# [Task goal]
Could you print every line from the first one of the records below through the line containing "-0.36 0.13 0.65", with both included and nothing else?

# [Supplied records]

------

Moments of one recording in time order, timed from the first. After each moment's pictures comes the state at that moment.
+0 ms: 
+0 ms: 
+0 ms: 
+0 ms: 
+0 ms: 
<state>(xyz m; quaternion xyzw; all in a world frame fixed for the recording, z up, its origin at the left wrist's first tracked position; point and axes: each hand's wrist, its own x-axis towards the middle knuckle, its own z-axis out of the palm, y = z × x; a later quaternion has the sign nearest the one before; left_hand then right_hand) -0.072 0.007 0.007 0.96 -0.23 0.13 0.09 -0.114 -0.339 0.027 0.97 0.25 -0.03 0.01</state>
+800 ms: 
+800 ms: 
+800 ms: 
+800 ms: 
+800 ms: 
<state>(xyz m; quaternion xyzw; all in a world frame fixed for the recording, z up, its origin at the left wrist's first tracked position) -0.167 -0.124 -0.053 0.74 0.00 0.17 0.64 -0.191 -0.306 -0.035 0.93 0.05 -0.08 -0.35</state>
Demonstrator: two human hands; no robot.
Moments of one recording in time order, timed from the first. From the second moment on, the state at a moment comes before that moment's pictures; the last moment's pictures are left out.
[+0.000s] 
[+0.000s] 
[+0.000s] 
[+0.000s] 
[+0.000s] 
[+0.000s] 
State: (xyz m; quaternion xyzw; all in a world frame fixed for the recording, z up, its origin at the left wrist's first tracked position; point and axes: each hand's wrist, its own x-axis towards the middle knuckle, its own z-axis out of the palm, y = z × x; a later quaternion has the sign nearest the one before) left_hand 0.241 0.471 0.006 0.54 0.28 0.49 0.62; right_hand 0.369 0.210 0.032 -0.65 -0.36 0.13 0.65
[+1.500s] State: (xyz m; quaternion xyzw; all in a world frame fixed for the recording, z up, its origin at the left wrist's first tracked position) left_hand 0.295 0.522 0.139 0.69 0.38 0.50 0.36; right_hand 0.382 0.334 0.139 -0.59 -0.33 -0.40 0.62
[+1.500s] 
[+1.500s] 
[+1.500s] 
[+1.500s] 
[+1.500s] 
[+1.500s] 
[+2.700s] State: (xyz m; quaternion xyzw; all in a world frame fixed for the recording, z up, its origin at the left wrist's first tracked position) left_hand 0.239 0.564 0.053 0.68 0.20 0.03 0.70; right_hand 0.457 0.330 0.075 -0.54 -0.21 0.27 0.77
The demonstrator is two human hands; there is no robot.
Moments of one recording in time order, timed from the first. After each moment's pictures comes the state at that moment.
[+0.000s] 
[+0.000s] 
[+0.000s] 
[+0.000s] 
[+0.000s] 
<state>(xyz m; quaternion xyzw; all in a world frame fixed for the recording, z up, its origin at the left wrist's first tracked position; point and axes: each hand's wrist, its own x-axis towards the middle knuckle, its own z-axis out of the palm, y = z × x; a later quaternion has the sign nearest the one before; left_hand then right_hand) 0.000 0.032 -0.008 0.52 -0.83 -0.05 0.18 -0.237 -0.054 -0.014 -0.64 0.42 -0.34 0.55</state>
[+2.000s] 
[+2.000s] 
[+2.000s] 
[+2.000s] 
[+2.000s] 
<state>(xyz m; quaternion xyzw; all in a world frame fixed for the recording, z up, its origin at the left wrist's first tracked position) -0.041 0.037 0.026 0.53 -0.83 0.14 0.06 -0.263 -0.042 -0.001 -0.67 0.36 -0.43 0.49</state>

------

# [The answer]
Moments of one recording in time order, timed from the first. After each moment's pictures comes the state at that moment.
+0 ms: 
+0 ms: 
+0 ms: 
+0 ms: 
+0 ms: 
<state>(xyz m; quaternion xyzw; all in a world frame fixed for the recording, z up, its origin at the left wrist's first tracked position; point and axes: each hand's wrist, its own x-axis towards the middle knuckle, its own z-axis out of the palm, y = z × x; a later quaternion has the sign nearest the one before; left_hand then right_hand) -0.072 0.007 0.007 0.96 -0.23 0.13 0.09 -0.114 -0.339 0.027 0.97 0.25 -0.03 0.01</state>
+800 ms: 
+800 ms: 
+800 ms: 
+800 ms: 
+800 ms: 
<state>(xyz m; quaternion xyzw; all in a world frame fixed for the recording, z up, its origin at the left wrist's first tracked position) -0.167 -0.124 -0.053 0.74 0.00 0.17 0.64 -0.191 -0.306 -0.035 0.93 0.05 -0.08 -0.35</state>
Demonstrator: two human hands; no robot.
Moments of one recording in time order, timed from the first. From the second moment on, the state at a moment comes before that moment's pictures; the last moment's pictures are left out.
[+0.000s] 
[+0.000s] 
[+0.000s] 
[+0.000s] 
[+0.000s] 
[+0.000s] 
State: (xyz m; quaternion xyzw; all in a world frame fixed for the recording, z up, its origin at the left wrist's first tracked position; point and axes: each hand's wrist, its own x-axis towards the middle knuckle, its own z-axis out of the palm, y = z × x; a later quaternion has the sign nearest the one before) left_hand 0.241 0.471 0.006 0.54 0.28 0.49 0.62; right_hand 0.369 0.210 0.032 -0.65 -0.36 0.13 0.65

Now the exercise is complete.